How much does it cost to race in Gran Fondo? Their website says $400+.


----------



## NJBiker72 (Jul 9, 2011)

rkdvsm said:


> How much does it cost to race in Gran Fondo? Their website says $400+.


I did it awhile ago and think around 275 for an early registration. Does come with an unwanted jersey but hey its a souvenir.


----------



## blitespeed (Mar 2, 2013)

I paid $200 registering a day after last years's event, which is still a lot, though not as much as the more recent prices.
GFNJ is a great event, I've done it the last two years, and it is well run, just as challenging and MUCH easier logistically for the riders.
The Hotel I stayed in is less than a 1/4 mile from the start, which is also the finish ( a plus compared to NY), close to many good restaurants a Walgreens , a Dunkin Donuts, starbucks etc.
GFNJ is a great event.


----------



## NJBiker72 (Jul 9, 2011)

Going through the magazine and am really getting psyched about this. Not "racing" it but seems like a great event.


----------



## blitespeed (Mar 2, 2013)

...did some indoor training with intervals ( an hour and a half )
Sat. night and a quick (intense hour w 1100 feet of climbing) short ride this afternoon.
I'm hoping intensity will do it for me this year, rather than a greater volume of training.


----------



## blitespeed (Mar 2, 2013)

So I finished the event, not too much worse for the wear, except for being wet (rained all day, driving rain at times, Bear Mt descent especially), and a good amount of knee pain ( never really had any knee issues before). I wonder if the lack of long rides in training is the cause of said pain, or could it be a new fit done in the preceding 6 weeks or so. Or both?

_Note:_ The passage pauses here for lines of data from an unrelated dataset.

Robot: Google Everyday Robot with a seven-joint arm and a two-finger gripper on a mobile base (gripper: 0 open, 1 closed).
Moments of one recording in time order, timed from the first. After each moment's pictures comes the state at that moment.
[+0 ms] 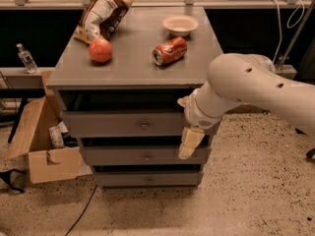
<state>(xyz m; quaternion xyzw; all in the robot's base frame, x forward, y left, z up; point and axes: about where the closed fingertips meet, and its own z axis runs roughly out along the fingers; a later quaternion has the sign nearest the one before) 0.536 -0.075 0.747 -0.69 0.69 0.04 0.23</state>
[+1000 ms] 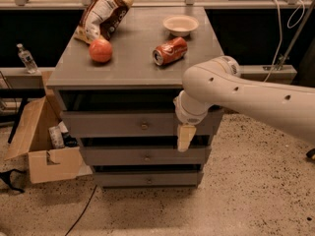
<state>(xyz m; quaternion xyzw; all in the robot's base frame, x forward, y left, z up) 0.592 -0.074 0.697 -0.72 0.67 -0.05 0.18</state>
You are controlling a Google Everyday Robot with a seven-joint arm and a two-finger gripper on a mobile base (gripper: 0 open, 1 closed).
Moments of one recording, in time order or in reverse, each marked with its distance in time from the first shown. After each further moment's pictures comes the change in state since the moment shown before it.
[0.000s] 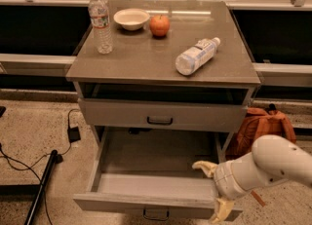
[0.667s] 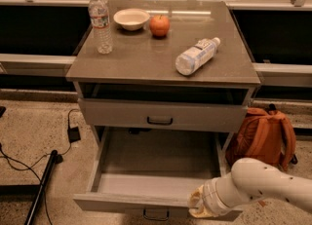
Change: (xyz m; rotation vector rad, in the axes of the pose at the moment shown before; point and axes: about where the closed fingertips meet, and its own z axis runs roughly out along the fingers) arm 0.027 0.023 0.077 -0.018 0.060 0.042
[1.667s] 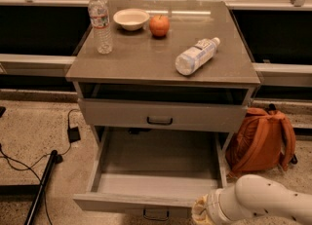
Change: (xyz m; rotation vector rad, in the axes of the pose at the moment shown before) arm 0.016 0.020 0.011 0.071 0.044 0.141
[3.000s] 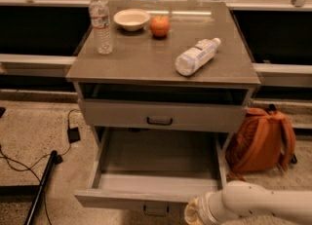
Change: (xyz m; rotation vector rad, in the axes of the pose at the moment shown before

Apparently there were only 2229 finishers, which sounds quite the low number, as there were supposed to be 7000 participants. 
How many did not show or did not finish because of the weather?
Is it possible 4771 people bailed out in one way or another, or was the 7000 number an exaggeration?


----------



## NJBiker72 (Jul 9, 2011)

blitespeed said:


> So I finished the event, not too much worse for the wear, except for being wet (rained all day, driving rain at times, Bear Mt descent especially), and a good amount of knee pain ( never really had any knee issues before). I wonder if the lack of long rides in training is the cause of said pain, or could it be a new fit done in the preceding 6 weeks or so. Or both?
> 
> Apparently there were only 2229 finishers, which sounds quite the low number, as there were supposed to be 7000 participants.
> How many did not show or did not finish because of the weather?
> Is it possible 4771 people bailed out in one way or another, or was the 7000 number an exaggeration?


From what I heard there were only about 3600 people registered. Think about it did you see any bibs numbered much higher than 3600? 

And I am sure a fair number of people bailed or could not finish.


----------



## blitespeed (Mar 2, 2013)

You're right I didn't see any numbers higher than that, and those "high" number corrals looked very sparse as I got up to my 2000-2500 corral


----------



## NJBiker72 (Jul 9, 2011)

blitespeed said:


> You're right I didn't see any numbers higher than that, and those "high" number corrals looked very sparse as I got up to my 2000-2500 corral


I was actually in that rear corrall, not due to my age but a couple of the people I was riding with. It was quite crowded. But I did not see a single number over 3700 IIRC.


----------